Furious strumming precludes a sense of danger in the lead vocal that cuts through the initial riffage in “Joey,” the new single from The Bobbleheads’ Myths and Fables, but it’s just a taste of the carnal rock n’ roll pulsations that are about to come roaring out of the stereo in this slab of throwback alt-rock. The percussion eventually joins in with a gentle strut, and with the even-paced slew of beats that arrive in the next few minutes comes another swinging groove from The Bobbleheads, who take a conservative approach to an otherwise rip-roar song indebted to the past but fearlessly looking ahead at the future of indie rock with a confident swing, a lovely pop hook and a marvelous vocal harmony tucked into the eye of the sonic storm.
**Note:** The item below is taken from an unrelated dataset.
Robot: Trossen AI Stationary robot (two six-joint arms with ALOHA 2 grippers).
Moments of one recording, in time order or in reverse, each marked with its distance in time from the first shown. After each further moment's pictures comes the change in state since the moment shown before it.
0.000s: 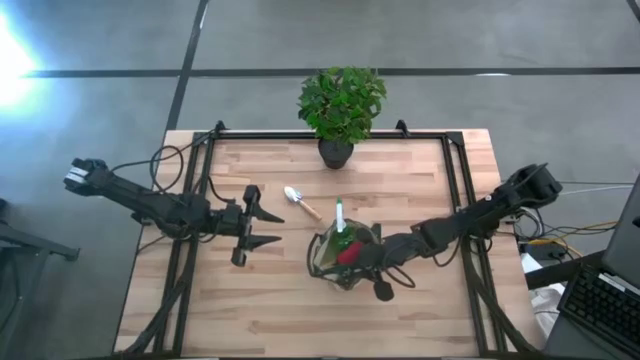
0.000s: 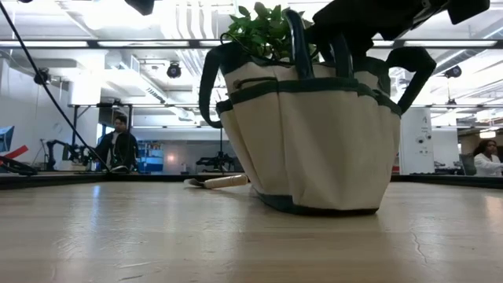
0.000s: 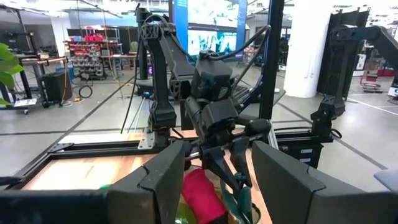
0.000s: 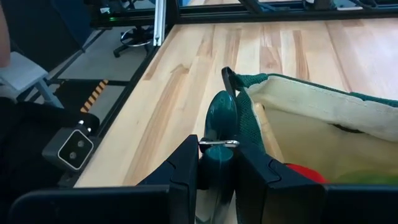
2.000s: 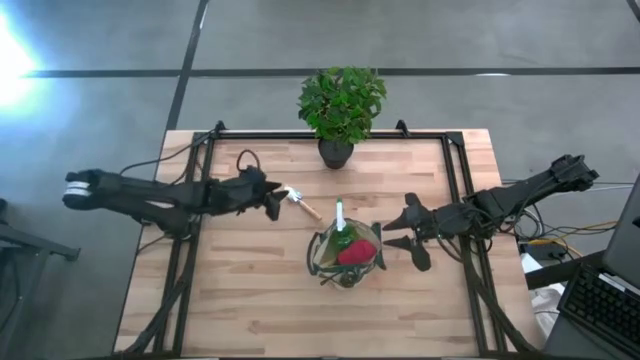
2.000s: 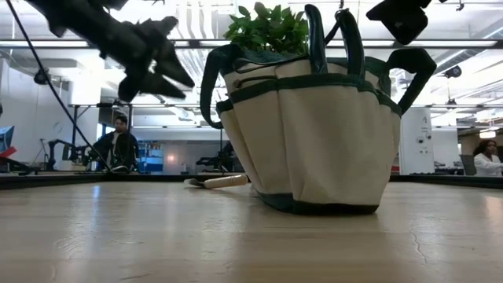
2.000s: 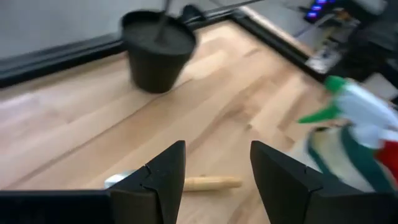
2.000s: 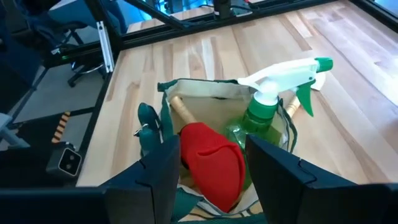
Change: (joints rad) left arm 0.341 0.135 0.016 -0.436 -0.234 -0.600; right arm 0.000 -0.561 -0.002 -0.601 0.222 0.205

On the surface, “Joey” has a rather generic beat, but the rhythm in this single wasn’t really structured to be the main draw. The guitars steal away a lot of the attention from the lyrics, especially in the chorus, and towards the middle of the song they become so swollen in the mix that they start to cloud over our view of the drums altogether. The Bobbleheads stick to the fundamentals of pop/rock when it comes to the design of the lyrical hook in “Joey,” but every other element in the song (aside from the percussion) has a moment of recklessness that, rather than throwing the entire track off course, enhances the easygoing attitude of the band all the more.
I wouldn’t go as far as to suggest that the music video for this song is better than any of the others I’ve reviewed lately, but it’s got a charming panache that makes it accessible not only to the group’s most loyal fans but also to those of us who aren’t as versed in the deeper cuts of their discography. Directed by the gifted Fred Gebhardt, the video for “Joey” gives us that up close and personal kind of feeling that usually only comes with seeing a live performance in a shadowy, small-scale venue, and while the credits are about as long as those you would see at the end of a short film, nothing about this release seems all that exaggerated or inappropriately extravagant.
The Bobbleheads are still flying under the radar for most listeners outside of the greater Bay Area, but with all of the tenacity that they show off in “Joey,” it’s not hard to see why their fan base has been growing in recent times (as has critical approval of their work). They’re still a San Francisco alternative act that proudly boasts their rough edges when it counts the most, but they’re refining their sound and moving closer to a streamlined style in this song and its video that I find very becoming. There is still some room for improvement and aesthetical growth, as can be said for most of the bands in their peer group, but I have a feeling that “Joey” is going to end up being another well-received single for this collection of talented players.